In Italia, una donna su quattro non ha un’occupazione stabile, pur desiderando e potendo lavorare. È spesso disoccupata, scoraggiata o vincolata a contratti part-time non voluti. Al Sud, la situazione è ancora più grave, con il tasso di “non lavoro” che raggiunge il 42%.

Questi dati preoccupano più del tasso ufficiale di disoccupazione, che include solo chi ha compiuto almeno un’azione di ricerca attiva. Nel quarto trimestre 2023, la disoccupazione femminile è scesa all’8,7%, ma nel Mezzogiorno era quasi il doppio. Tuttavia, il fenomeno degli “scoraggiati” e dei sottoccupati in Italia è particolarmente esteso rispetto agli altri Paesi europei.
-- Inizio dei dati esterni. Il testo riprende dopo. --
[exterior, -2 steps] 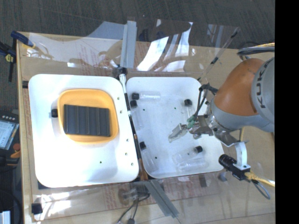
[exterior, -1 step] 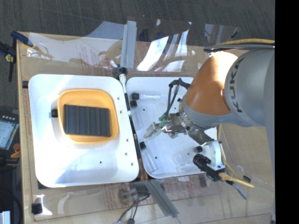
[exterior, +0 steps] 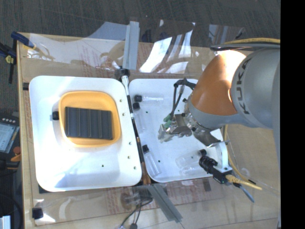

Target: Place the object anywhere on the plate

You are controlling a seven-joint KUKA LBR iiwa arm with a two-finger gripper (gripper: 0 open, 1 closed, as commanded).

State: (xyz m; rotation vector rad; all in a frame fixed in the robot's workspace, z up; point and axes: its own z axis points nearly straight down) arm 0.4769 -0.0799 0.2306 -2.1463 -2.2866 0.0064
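Note:
A yellow plate (exterior: 87, 98) lies in the left bin (exterior: 43, 151). On it rests a dark grey ribbed rectangular block (exterior: 89, 122), covering most of its middle. My gripper (exterior: 167, 129) is low in the right bin (exterior: 157, 168), left of the bin's centre and under the orange-banded wrist. A small green piece (exterior: 167, 120) shows right at the gripper's tip; whether it is held or is part of the tool is unclear. The wrist hides the bin floor behind the gripper.
A clear tube-like item (exterior: 153, 99) lies at the back of the right bin and another clear piece (exterior: 183, 161) near its front. Black clips (exterior: 137, 99) sit along the ridge between the bins. A black connector (exterior: 212, 168) with yellow cable hangs at the front right.

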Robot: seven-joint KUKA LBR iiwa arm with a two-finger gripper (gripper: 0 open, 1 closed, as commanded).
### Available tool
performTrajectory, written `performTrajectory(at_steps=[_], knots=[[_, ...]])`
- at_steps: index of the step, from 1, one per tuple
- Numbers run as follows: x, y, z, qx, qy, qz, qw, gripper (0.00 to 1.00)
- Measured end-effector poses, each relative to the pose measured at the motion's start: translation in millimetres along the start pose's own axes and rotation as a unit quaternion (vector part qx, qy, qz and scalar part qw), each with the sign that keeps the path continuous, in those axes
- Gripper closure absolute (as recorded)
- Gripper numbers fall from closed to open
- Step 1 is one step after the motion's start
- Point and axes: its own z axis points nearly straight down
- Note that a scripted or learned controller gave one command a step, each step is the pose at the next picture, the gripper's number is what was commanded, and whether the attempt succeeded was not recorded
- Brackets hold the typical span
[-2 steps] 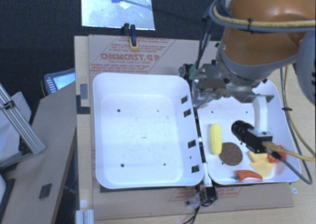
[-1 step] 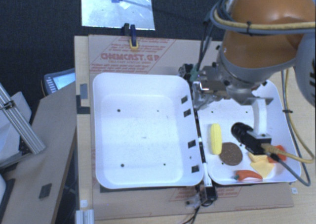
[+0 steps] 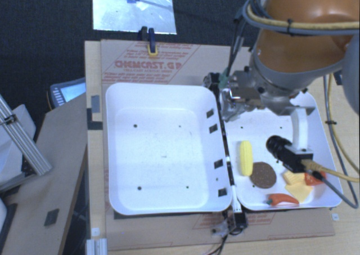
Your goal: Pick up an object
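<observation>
The gripper stood over the far left corner of the right bin; whether it was open or closed could not be told. In the near part of that bin lay a yellow corn cob, a brown disc, cheese pieces and an orange carrot, all untouched.

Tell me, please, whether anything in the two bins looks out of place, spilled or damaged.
Nothing stands out. The yellow corn, the brown disc, the cheese wedge and the carrot lie crowded together in the right bin, none spilled over its rim or visibly broken.
</observation>
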Motion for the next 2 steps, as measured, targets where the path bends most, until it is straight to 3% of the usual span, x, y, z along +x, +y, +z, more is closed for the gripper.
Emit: performTrajectory(at_steps=[1,2], knots=[[48.4,-1.0,3.1,0.002,0.000,0.000,1.0000,1.00],[45.8,-0.7,2.9,0.002,0.000,0.001,1.0000,0.00]])
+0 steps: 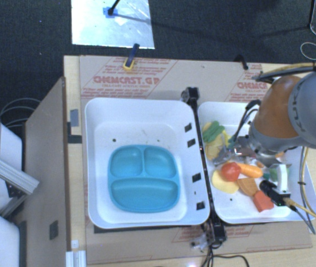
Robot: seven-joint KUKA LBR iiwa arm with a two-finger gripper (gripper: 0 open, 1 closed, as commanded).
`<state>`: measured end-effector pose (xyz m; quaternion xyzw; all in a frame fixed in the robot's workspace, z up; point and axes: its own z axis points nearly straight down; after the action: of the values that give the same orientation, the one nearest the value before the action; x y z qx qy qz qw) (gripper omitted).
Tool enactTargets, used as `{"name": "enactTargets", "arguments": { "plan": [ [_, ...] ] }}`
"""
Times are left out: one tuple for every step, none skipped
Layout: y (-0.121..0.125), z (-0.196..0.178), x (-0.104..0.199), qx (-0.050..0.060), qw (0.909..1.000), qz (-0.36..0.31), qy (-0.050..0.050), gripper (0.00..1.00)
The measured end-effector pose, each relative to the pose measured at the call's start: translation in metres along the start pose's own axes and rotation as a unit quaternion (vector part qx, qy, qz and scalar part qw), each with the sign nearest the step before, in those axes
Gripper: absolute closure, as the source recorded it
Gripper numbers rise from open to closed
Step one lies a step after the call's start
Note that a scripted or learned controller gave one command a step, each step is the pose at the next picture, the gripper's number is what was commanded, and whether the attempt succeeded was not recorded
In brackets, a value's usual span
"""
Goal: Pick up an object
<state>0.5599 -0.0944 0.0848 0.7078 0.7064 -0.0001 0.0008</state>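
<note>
Jaws (237,156) above round red tomato (230,171), beside carrot (251,171).

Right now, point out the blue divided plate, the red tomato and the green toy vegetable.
blue divided plate (144,178), camera view, the ridge between its compartments.
red tomato (230,171), camera view, middle of its top.
green toy vegetable (214,130), camera view, middle of its body.

Left bin (97,149) holds a divided plate (144,178). Right bin (308,202) holds a cluster of toy foods (233,174), beneath the arm (291,113).
</note>
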Motion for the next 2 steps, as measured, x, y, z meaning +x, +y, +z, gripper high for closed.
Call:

Negli altri Paesi UE, la distanza tra i disoccupati ufficiali e coloro che vivono nel “limbo del non lavoro” è meno marcata. Nell’UE a 27, il tasso di mancata partecipazione è dell’11,1%, con differenze di genere meno pronunciate rispetto all’Italia. In Germania, ad esempio, il tasso di mancata partecipazione è del 6,5%, con una differenza tra uomini e donne di solo mezzo punto percentuale. Italia è in fondo alla classifica, seguita solo da Spagna (22,5%) e Grecia (19,9%).

In Italia, le disparità interne sono particolarmente significative: tra Trentino Alto Adige e Sicilia, il “labour slack” femminile quadruplica, passando dall’11,3% al 47,4%.

A complicare il quadro c’è il lavoro nero, diffuso soprattutto nel Mezzogiorno, che contribuisce all’alto tasso di part-time involontario, il 57,9% (il più elevato in Europa). Spesso nei servizi, si propongono contratti da 18 ore settimanali che, all’occorrenza, si estendono a 40 ore, con straordinari pagati irregolarmente. Così, i lavoratori rimangono intrappolati, impossibilitati a cercare un secondo lavoro che migliorerebbe il reddito mensile. Quella che doveva essere una misura di conciliazione diventa quindi una trappola, soprattutto per le donne.